I was especially impressed by their dramatic and intense approach to Bartok’s second quartet. Heightened contrasts keep the opening movement from drooping, as it often does in weaker performances. The middle Allegro molto capriccioso showcases splendid ensemble playing. Throughout the work, the Quiroga gives phrases room to breathe, while still pressing relentlessly forward. The result is an arresting juxtaposition of Bartok’s desolation and manic commotion.
Alberto Ginastera’s String Quartet No. 1 contains many echoes of Bartok, not least in the sharp rhythms of opening Allegro violento ed agitato, played here with exhilaration. The Vivacissimo jitters along until it turns into something altogether more searing. The third movement, calmo e poetico, is a kind of Argentinian nachtmusik. The closing Allegramente rustico deploys a fetching awkwardness and includes an extended pizzicato passage to remind you of Bartok one more time before a ringingly affirmative coda. The Quiroga does itself proud in this work, although I will hold on to my recording by the Cuarteto Latinamericano for its even more visceral excitement.
New to me is Rodolfo Halffter’s 1973 Ocho Tientos para cuarteto de cuerda. Halffter was on the losing side of the Spanish Civil War, and spent much of his career in exile in Mexico, where he is said to have introduced twelve-tone composition. “Tiento” is a Sixteenth Century Spanish form, counterpart to the fantasia. Halffter’s eight beguiling pieces are only about two minutes each, and draw upon Iberian musical traditions to fashion a modern composition that honours its renaissance antecedents. The work’s charm comes from its embrace of stylized gestures. The movements are untitled, but not much imagination is required to recognize I. as a ceremonious greeting. III. is an enthusiastic and joyous dance. IV. is courtly, inquisitive, and sorrowful. The slow melody of VII. might be a love song but for the forlorn accompaniment to this tiny serenade. The off-beat rhythms of VIII. signal a leave-taking that is bittersweet, yet formal. In spirit, the piece reminds me of Gian Francesco Malipiero’s 1920 String Quartet No. 1 (“Rispetti e Strambotti”). Malipiero is ardent where Halffter is cool, but both reach back to pre-baroque forms to fashion generally happy, yet highly ritualized music.

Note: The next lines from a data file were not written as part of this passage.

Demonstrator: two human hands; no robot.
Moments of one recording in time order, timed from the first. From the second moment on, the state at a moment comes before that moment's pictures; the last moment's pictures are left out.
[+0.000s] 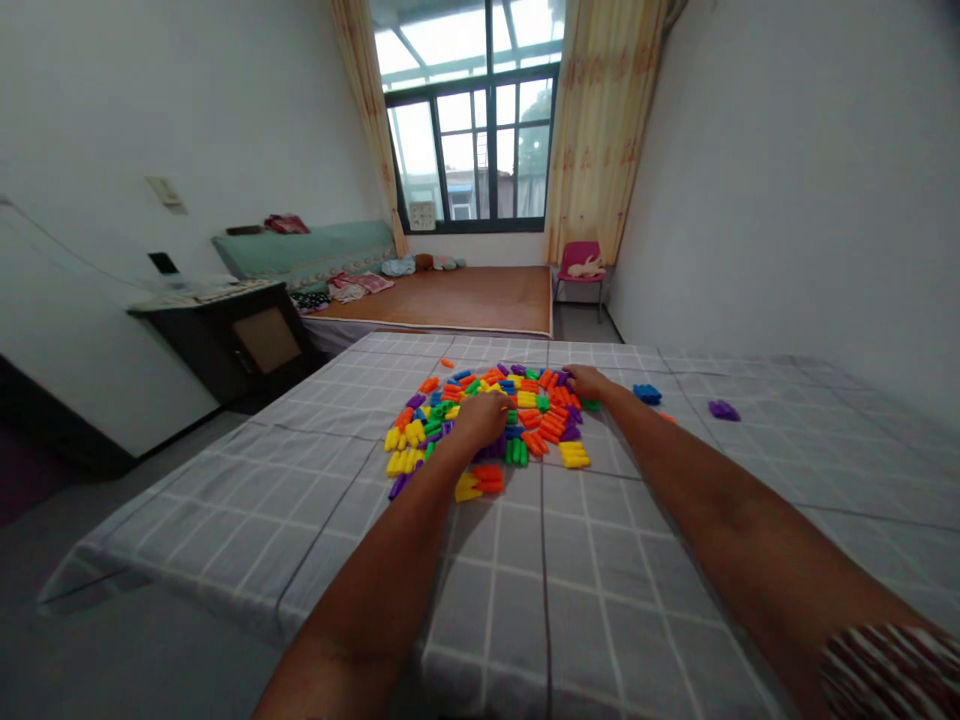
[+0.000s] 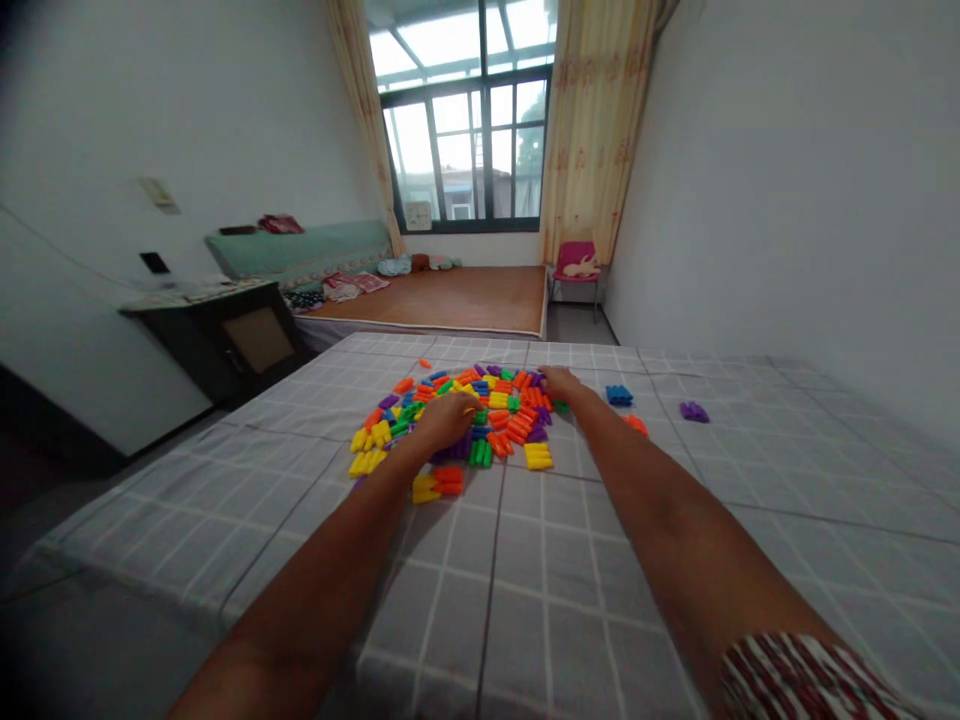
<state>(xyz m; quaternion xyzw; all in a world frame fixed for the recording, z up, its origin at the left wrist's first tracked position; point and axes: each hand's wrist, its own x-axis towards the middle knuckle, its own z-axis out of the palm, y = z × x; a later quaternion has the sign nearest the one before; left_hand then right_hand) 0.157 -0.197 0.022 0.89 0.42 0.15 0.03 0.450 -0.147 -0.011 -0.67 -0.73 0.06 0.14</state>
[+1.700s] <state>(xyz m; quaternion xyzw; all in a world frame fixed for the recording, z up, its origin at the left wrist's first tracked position) 0.145 -0.185 0.034 0.87 0.43 0.24 0.08 0.421 -0.275 0.016 -0.66 -0.75 0.05 0.00</state>
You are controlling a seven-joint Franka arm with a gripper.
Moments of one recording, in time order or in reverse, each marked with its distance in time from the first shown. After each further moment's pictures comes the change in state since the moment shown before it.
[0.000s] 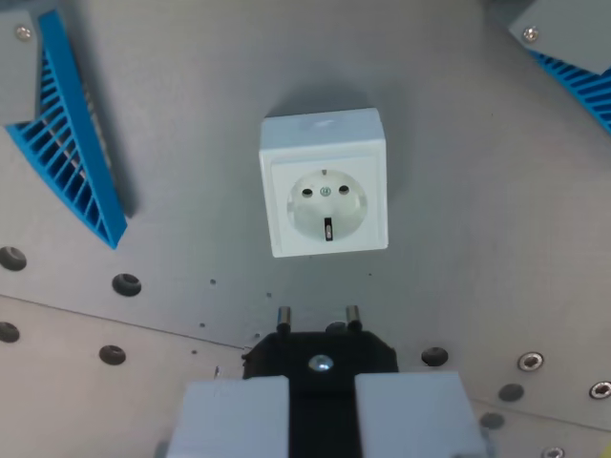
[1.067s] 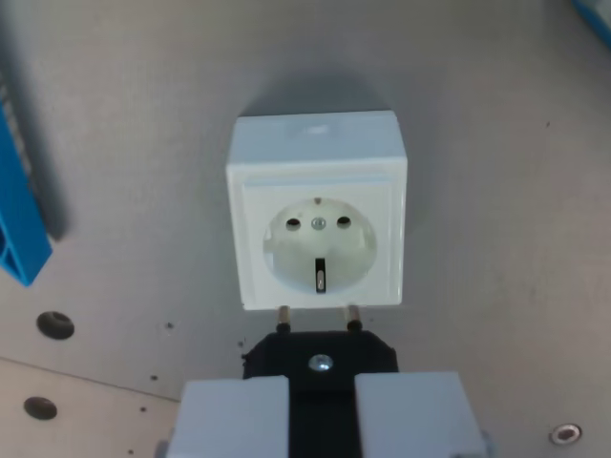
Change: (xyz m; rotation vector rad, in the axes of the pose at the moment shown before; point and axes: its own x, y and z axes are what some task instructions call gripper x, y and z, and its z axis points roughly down) arm -0.018 0.005 0.082 0.004 -0.014 -0.043
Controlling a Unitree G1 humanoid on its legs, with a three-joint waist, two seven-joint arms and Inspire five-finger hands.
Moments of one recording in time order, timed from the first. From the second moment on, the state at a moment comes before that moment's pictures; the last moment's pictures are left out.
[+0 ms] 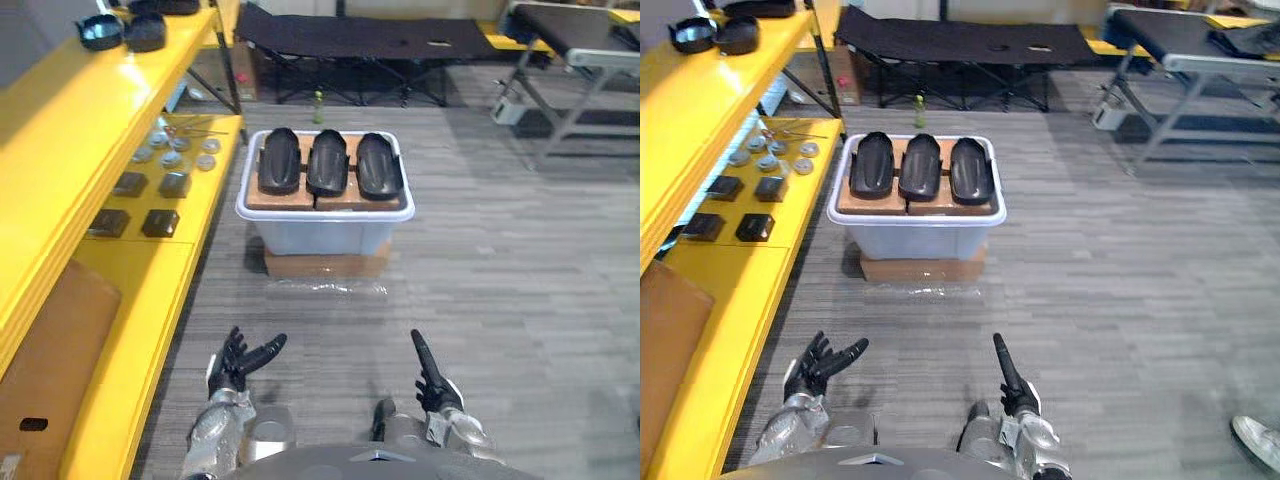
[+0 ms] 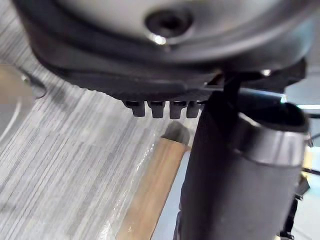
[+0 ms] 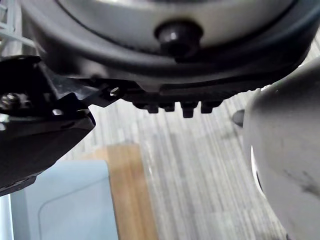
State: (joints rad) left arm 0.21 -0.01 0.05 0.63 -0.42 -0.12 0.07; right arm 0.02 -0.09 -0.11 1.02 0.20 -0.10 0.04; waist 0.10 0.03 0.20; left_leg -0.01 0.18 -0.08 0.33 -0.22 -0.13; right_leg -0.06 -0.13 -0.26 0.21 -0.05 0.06
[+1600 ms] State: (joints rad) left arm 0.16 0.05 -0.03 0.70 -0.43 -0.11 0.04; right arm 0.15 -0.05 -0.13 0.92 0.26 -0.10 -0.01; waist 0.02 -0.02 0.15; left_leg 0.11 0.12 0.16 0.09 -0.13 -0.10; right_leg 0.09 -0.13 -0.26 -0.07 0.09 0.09
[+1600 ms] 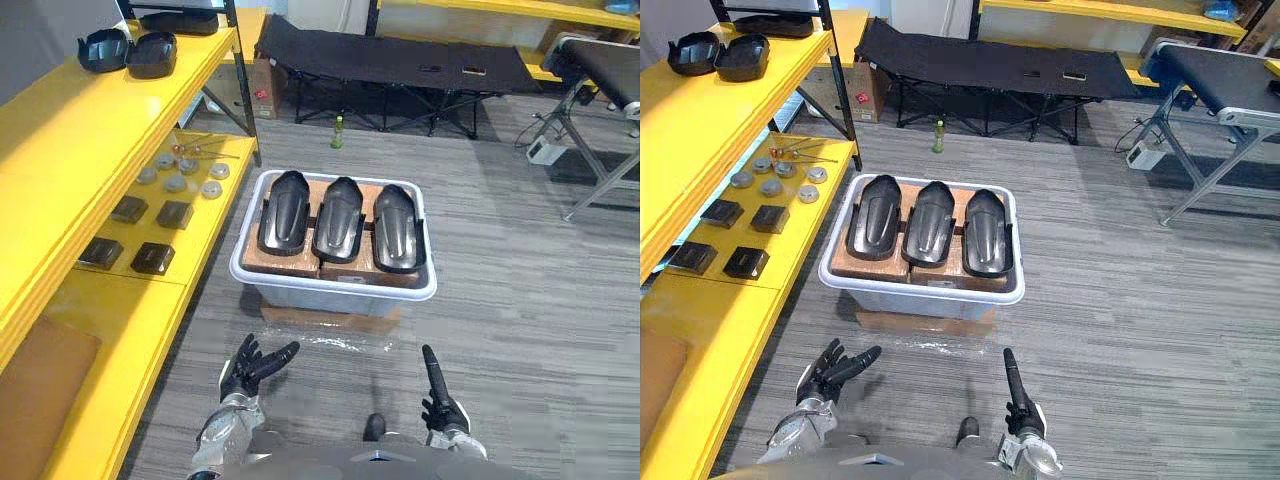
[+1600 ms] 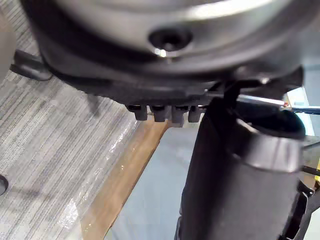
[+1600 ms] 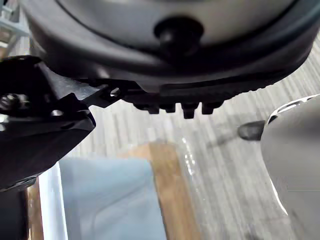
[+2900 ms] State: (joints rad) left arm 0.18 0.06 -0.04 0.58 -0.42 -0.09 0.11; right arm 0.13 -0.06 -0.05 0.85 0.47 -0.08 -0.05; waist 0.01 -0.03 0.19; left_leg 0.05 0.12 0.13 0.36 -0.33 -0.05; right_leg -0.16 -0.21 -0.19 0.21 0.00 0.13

The Quiroga provide two encores. One is a delicately played group of Schubert Ländler. The second is a Galician carol, brilliantly arranged by the Quiroga’s Cibrán Sierra. What initially sounds to non-Iberians like an Irish jig quickly reveals itself in full Spanish splendor. The concluding section of the carol reminds you of the warm and detailed sound captured throughout this disc.